#### Recorded data:
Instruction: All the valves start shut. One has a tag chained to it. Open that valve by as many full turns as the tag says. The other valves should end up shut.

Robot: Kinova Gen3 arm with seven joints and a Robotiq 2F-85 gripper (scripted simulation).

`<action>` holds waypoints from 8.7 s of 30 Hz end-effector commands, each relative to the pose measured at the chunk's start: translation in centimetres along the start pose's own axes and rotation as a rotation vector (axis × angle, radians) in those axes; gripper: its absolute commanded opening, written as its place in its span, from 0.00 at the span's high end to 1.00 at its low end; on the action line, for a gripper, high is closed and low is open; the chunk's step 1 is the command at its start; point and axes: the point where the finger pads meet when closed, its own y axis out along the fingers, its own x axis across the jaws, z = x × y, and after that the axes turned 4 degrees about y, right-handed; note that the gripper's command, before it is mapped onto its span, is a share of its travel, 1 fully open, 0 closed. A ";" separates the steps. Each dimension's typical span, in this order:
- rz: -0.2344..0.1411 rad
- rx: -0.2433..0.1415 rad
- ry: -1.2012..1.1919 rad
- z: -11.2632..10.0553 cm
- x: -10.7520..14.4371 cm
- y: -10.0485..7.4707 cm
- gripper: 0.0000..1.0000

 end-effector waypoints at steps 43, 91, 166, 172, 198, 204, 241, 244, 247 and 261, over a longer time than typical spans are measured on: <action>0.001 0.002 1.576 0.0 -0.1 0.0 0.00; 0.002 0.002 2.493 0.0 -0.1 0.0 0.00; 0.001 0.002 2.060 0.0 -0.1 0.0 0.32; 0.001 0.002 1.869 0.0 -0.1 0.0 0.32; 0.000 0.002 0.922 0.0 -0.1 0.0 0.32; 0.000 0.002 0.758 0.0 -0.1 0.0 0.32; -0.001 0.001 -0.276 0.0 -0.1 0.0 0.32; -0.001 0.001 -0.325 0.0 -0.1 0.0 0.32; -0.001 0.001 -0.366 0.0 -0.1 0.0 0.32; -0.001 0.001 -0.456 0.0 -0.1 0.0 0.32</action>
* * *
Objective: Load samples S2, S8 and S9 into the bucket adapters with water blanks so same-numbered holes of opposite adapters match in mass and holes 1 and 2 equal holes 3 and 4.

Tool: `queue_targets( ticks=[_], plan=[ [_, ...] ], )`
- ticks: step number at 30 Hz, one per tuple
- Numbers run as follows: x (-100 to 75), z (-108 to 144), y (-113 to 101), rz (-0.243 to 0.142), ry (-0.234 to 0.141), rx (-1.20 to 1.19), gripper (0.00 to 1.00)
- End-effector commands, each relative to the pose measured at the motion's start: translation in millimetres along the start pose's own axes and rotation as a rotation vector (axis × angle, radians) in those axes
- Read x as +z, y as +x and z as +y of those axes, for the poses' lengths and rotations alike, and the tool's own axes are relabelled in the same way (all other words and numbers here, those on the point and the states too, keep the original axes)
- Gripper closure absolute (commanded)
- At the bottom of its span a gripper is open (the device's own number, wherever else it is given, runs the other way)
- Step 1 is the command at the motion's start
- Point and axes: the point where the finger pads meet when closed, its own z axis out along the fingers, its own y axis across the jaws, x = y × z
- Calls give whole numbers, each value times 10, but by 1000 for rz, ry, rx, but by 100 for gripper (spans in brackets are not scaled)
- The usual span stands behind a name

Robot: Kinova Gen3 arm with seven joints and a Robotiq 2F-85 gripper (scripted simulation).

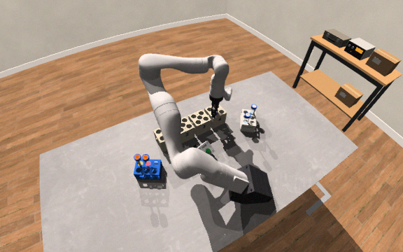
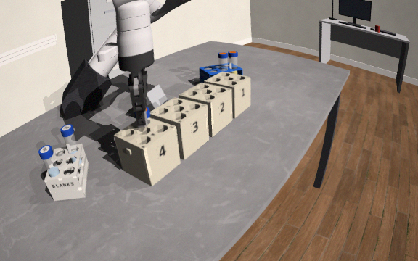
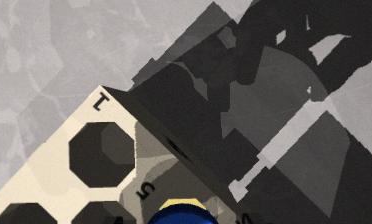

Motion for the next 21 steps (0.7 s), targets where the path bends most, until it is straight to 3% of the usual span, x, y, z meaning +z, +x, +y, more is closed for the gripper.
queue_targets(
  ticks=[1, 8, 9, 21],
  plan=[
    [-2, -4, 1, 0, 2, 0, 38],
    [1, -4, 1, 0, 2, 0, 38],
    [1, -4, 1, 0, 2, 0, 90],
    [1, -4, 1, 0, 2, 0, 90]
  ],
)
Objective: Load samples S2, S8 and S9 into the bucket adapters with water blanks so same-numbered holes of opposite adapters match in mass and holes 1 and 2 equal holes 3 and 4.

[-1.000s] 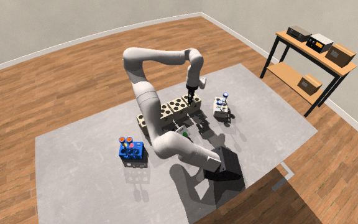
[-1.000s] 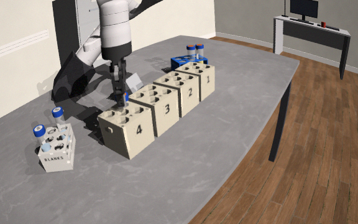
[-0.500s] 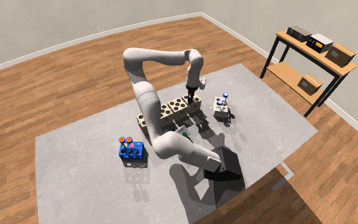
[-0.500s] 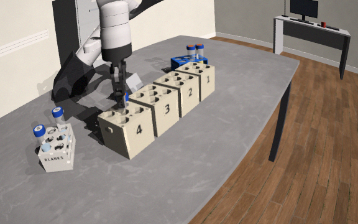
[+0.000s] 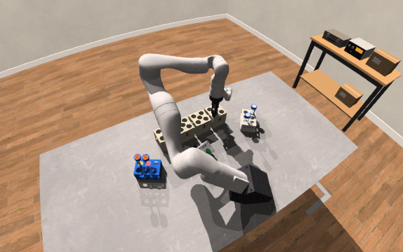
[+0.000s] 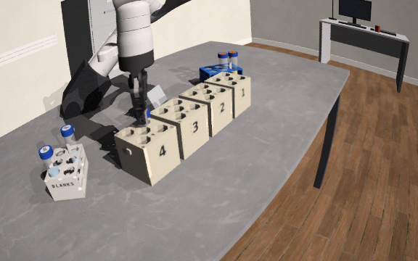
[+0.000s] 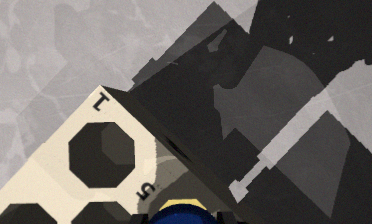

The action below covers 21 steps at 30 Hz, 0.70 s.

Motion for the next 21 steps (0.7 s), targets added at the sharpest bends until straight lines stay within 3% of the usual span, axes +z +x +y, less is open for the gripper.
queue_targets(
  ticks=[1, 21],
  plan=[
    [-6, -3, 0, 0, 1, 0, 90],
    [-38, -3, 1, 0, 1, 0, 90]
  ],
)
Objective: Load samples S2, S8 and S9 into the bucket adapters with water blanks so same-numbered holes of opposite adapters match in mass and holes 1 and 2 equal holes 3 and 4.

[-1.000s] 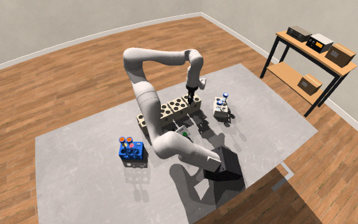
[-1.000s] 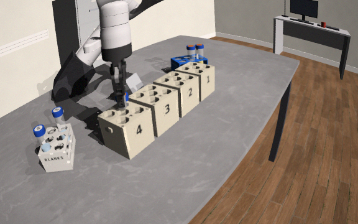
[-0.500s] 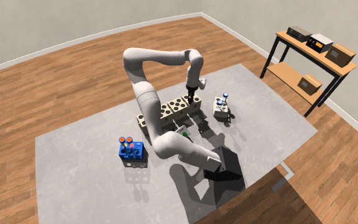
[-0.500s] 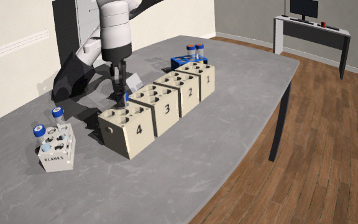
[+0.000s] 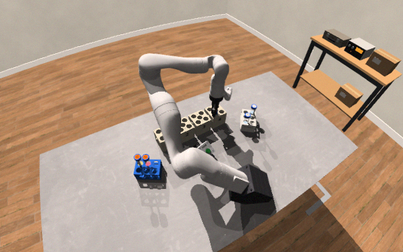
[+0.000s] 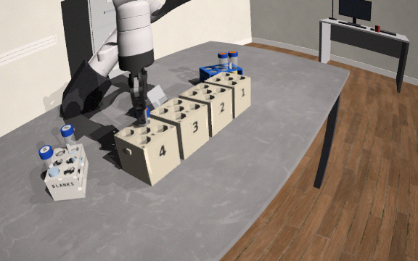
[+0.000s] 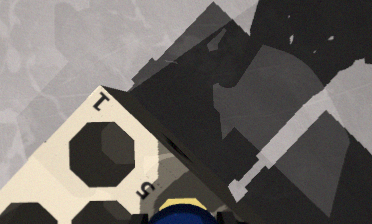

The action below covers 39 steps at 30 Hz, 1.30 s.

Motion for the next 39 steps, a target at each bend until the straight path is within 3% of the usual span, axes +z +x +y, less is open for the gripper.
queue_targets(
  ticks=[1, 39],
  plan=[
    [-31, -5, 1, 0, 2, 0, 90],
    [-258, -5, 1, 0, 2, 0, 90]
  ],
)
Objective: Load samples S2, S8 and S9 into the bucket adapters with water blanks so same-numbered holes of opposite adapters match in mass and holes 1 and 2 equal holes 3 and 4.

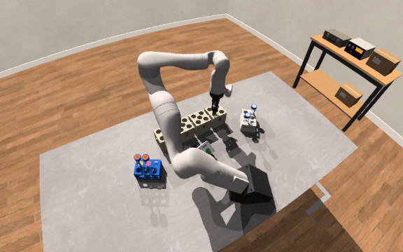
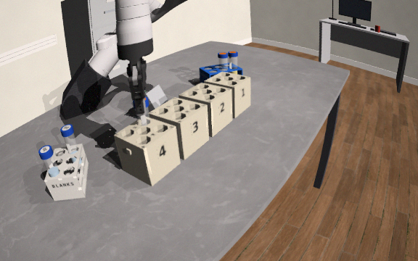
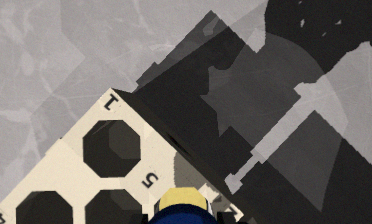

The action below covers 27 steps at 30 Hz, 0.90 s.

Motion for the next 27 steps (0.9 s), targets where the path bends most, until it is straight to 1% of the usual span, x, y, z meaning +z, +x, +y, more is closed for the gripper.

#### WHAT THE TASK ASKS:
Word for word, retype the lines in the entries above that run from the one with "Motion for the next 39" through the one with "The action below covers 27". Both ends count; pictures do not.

#### ANSWER SPACE:
Motion for the next 39 steps, a target at each bend until the straight path is within 3% of the usual span, axes +z +x +y, less is open for the gripper.
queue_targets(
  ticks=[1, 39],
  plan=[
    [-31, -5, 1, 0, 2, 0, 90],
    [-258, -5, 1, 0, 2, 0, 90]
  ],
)
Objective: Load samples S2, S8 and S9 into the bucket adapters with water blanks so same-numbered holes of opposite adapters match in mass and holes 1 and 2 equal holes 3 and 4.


The action below covers 27 steps at 30 Hz, 0.90 s.

Response complete; there is no more output.